French creditors approve CGG’s safeguard plan

Business & Finance

French geophysical services player CGG has received an approval of its draft safeguard plan by creditors’ committees in France as the company is working to cut about $2 billion off of its debt. 

The company’s restructuring plan entails full conversion of unsecured debt into equity and raising up to $500 million of new money through a $125 million rights issue and the issuance of $375 million of new secured second lien senior notes with a six-year maturity.

At the end of the second quarter 2017, CGG’s gross debt was $2.812 billion. Available cash was $315 million and group net debt was $2.497 billion.

CGG CEO, Jean-Georges Malcor, last week said that the proposed restructuring plan would result in a $2 billion net debt reduction and would provide the necessary liquidity to support the company’s turnaround.

The French safeguard proceeding on CGG S.A. was launched on June 14 and creditors committee was held in France on Friday, July 28.

CGG and SELARL FHB, represented by Hélène Bourbouloux, in her capacity as judicial administrator appointed by a ruling of the commercial court of Paris on June 14, 2017, informed on Monday that in the framework of the meetings held on July 28 and convened by the latter, the lenders’ committee unanimously approved the draft safeguard plan, and the bondholder general meeting at a majority of 93.5% of the creditors who cast a vote.

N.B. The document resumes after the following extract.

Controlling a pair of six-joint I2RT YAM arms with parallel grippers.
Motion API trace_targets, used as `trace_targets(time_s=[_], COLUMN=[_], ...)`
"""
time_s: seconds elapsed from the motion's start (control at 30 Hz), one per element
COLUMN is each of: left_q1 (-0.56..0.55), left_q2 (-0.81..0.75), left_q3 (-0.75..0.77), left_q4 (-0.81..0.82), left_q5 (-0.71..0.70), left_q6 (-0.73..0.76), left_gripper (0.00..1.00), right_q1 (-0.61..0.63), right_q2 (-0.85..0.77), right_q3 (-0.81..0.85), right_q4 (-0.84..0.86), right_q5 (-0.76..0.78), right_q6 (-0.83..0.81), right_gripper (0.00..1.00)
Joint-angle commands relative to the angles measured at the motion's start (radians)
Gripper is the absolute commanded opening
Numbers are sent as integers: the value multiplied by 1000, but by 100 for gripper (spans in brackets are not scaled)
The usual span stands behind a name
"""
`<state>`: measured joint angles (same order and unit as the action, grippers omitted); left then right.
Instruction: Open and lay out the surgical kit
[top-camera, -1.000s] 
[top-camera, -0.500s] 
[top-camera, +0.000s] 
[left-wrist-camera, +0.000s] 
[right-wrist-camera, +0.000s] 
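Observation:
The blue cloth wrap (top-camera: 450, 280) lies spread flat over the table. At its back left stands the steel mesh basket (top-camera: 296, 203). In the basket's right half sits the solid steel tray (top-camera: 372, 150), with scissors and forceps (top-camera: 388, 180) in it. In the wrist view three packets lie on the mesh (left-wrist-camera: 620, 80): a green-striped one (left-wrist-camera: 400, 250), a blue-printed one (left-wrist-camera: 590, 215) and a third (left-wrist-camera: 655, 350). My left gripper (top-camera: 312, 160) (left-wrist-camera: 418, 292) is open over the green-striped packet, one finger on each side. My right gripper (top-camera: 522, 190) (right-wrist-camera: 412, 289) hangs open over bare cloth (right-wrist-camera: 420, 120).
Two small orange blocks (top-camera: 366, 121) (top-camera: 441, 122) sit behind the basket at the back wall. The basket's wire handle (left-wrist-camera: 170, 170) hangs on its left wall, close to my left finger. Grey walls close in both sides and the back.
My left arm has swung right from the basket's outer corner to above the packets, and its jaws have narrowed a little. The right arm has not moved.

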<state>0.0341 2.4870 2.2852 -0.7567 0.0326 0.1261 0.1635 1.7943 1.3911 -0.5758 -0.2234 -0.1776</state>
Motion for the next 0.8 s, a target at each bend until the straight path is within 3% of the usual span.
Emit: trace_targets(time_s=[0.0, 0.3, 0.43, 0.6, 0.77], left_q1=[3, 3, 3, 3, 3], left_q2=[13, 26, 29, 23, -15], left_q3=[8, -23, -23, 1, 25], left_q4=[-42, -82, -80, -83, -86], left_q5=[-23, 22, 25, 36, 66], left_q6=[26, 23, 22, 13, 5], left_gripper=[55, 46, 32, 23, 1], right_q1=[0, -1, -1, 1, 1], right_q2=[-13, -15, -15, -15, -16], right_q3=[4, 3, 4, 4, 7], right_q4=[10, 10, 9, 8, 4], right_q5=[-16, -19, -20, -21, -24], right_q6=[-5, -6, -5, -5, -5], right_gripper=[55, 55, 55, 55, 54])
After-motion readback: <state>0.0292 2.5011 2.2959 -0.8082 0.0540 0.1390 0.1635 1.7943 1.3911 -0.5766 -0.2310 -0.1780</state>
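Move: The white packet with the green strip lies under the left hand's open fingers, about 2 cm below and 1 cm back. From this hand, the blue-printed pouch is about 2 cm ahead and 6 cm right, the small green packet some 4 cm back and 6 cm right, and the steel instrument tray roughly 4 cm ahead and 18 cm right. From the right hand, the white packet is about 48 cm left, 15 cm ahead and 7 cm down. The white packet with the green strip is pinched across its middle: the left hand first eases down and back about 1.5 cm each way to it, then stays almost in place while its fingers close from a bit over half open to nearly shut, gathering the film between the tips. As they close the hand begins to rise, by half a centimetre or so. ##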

According to its 2Q 2017 report last Friday, the geophysical company is facing material uncertainties that may cast substantial doubt upon its ability to continue as a going concern, which depends essentially on the effective and timely implementation of the proposed restructuring plan, especially the raising of up to $500 million of new money by early 2018.

Following the Friday approval of the creditors involved in the French safeguard, the next step is the approval of creditors in the U.S.

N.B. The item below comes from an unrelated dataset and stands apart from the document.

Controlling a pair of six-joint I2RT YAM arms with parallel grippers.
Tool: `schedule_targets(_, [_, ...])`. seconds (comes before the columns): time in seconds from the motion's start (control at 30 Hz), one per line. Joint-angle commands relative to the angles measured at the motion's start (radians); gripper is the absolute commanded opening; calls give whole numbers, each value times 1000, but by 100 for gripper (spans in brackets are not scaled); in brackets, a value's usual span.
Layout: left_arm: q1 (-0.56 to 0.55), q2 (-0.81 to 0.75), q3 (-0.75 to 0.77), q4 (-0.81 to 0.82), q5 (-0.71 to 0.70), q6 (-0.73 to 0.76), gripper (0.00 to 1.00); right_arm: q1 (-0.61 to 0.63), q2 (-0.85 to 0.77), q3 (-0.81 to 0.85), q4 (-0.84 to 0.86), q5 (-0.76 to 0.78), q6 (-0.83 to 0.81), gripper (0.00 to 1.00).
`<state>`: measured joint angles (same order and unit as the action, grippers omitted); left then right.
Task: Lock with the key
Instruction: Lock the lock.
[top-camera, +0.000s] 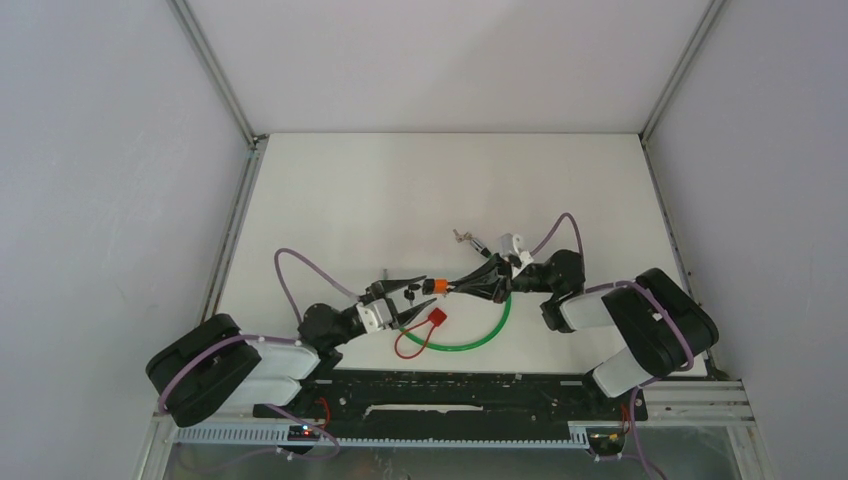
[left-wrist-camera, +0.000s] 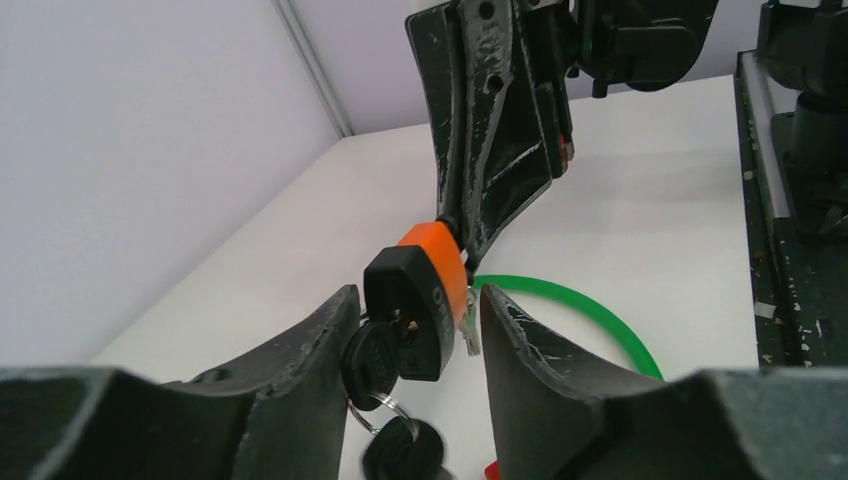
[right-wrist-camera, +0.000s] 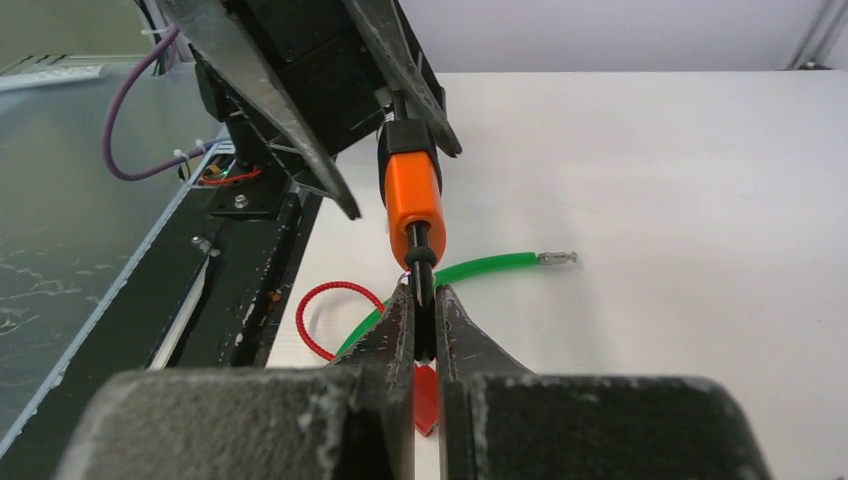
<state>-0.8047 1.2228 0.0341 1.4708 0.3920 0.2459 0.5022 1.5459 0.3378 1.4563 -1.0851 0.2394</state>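
Observation:
The lock (left-wrist-camera: 420, 290) is a small black and orange body held above the table. A black-headed key (left-wrist-camera: 370, 362) sits in its black end, and a second key (left-wrist-camera: 400, 450) hangs from the ring below. My left gripper (left-wrist-camera: 415, 345) is open around that end; the key head lies against the left finger and the right finger stands apart. My right gripper (right-wrist-camera: 424, 300) is shut on the black stem at the lock's (right-wrist-camera: 413, 195) other end. In the top view the two grippers, left (top-camera: 410, 290) and right (top-camera: 470, 283), meet tip to tip over the lock (top-camera: 439, 285).
A green cable (top-camera: 480, 335) curves across the table under the lock, its metal tip (right-wrist-camera: 557, 258) lying free on the white surface. A red tag (top-camera: 437, 317) with a red loop (top-camera: 408, 345) lies beside it. More small keys (top-camera: 465, 238) lie farther back. The black base rail (top-camera: 450, 385) runs along the near edge.

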Motion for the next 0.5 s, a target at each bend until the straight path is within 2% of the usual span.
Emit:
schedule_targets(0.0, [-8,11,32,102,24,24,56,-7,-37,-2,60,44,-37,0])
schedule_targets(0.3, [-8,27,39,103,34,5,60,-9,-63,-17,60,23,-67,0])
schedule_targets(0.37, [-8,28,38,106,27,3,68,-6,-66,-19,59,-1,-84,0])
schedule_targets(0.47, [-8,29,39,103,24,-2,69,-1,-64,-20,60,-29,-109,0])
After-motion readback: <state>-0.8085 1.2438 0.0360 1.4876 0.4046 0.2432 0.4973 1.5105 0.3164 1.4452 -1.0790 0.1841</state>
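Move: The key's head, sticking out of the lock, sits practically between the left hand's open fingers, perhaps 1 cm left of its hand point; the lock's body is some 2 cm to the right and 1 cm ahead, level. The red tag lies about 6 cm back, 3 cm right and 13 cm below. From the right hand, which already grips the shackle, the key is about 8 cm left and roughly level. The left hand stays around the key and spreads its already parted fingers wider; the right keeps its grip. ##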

Prearranged U.S. Chapter 11 for CGG’s 14 significant subsidiaries was also launched on June 14. Creditors consultation in the U.S. is expected to be completed by mid-October. The next step after that will be the approval of the financial restructuring plan at the shareholders’ Extraordinary General Meeting at the end of October.

If the $500 million new money is raised in the first quarter of 2018, which CGG believes is a reasonable assumption, the group liquidity is expected to be sufficient to fund current operations until June 30, 2018, at least.